- _Requirement_: Would you repeat every line below exactly, please?

%%

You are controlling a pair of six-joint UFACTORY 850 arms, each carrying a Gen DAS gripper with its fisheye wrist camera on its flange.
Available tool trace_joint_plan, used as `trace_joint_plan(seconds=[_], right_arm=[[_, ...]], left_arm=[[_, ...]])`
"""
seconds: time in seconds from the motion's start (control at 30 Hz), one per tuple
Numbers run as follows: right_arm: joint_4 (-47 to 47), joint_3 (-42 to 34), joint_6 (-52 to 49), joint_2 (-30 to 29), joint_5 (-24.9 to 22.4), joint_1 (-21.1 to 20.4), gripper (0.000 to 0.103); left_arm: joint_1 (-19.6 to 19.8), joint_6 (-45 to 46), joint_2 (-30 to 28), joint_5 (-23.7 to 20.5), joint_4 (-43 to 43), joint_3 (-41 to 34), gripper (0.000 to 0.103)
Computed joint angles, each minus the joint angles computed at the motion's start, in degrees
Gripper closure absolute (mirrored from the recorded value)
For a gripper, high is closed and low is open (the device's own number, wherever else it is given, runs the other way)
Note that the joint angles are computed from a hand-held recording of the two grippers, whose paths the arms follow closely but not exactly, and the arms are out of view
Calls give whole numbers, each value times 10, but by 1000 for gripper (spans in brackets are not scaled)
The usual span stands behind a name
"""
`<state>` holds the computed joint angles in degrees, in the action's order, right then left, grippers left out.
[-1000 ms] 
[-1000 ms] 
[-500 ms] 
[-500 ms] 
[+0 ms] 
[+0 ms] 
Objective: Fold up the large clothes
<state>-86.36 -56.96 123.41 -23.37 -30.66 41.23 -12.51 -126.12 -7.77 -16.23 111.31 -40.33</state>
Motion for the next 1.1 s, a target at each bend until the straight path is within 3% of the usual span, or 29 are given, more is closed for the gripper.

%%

- _Written reply_:
You are controlling a pair of six-joint UFACTORY 850 arms, each carrying a Gen DAS gripper with its fisheye wrist camera on its flange.
Available tool trace_joint_plan, used as `trace_joint_plan(seconds=[_], right_arm=[[_, ...]], left_arm=[[_, ...]])`
"""
seconds: time in seconds from the motion's start (control at 30 Hz), one per tuple
Numbers run as follows: right_arm: joint_4 (-47 to 47), joint_3 (-42 to 34), joint_6 (-52 to 49), joint_2 (-30 to 29), joint_5 (-24.9 to 22.4), joint_1 (-21.1 to 20.4), gripper (0.000 to 0.103); left_arm: joint_1 (-19.6 to 19.8), joint_6 (-45 to 46), joint_2 (-30 to 28), joint_5 (-23.7 to 20.5), joint_4 (-43 to 43), joint_3 (-41 to 34), gripper (0.000 to 0.103)
Computed joint angles, each minus the joint angles computed at the motion's start, in degrees
Gripper closure absolute (mirrored from the recorded value)
For a gripper, high is closed and low is open (the device's own number, wherever else it is given, runs the other way)
Note that the joint angles are computed from a hand-held recording of the two grippers, whose paths the arms follow closely but not exactly, and the arms are out of view
Calls give whole numbers, each value times 10, but by 1000 for gripper (spans in brackets are not scaled)
The usual span stands behind a name
"""
`<state>` holds the computed joint angles in degrees, in the action's order, right then left, grippers left out.
[-1000 ms] 
[-1000 ms] 
[-500 ms] 
[-500 ms] 
[+0 ms] 
[+0 ms] 
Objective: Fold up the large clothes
<state>-86.36 -56.96 123.41 -23.37 -30.66 41.23 -12.51 -126.12 -7.77 -16.23 111.31 -40.33</state>
Motion for the next 1.1 s, a target at each bend until the straight path is within 3% of the usual span, or 29 are given, more is closed for the gripper.

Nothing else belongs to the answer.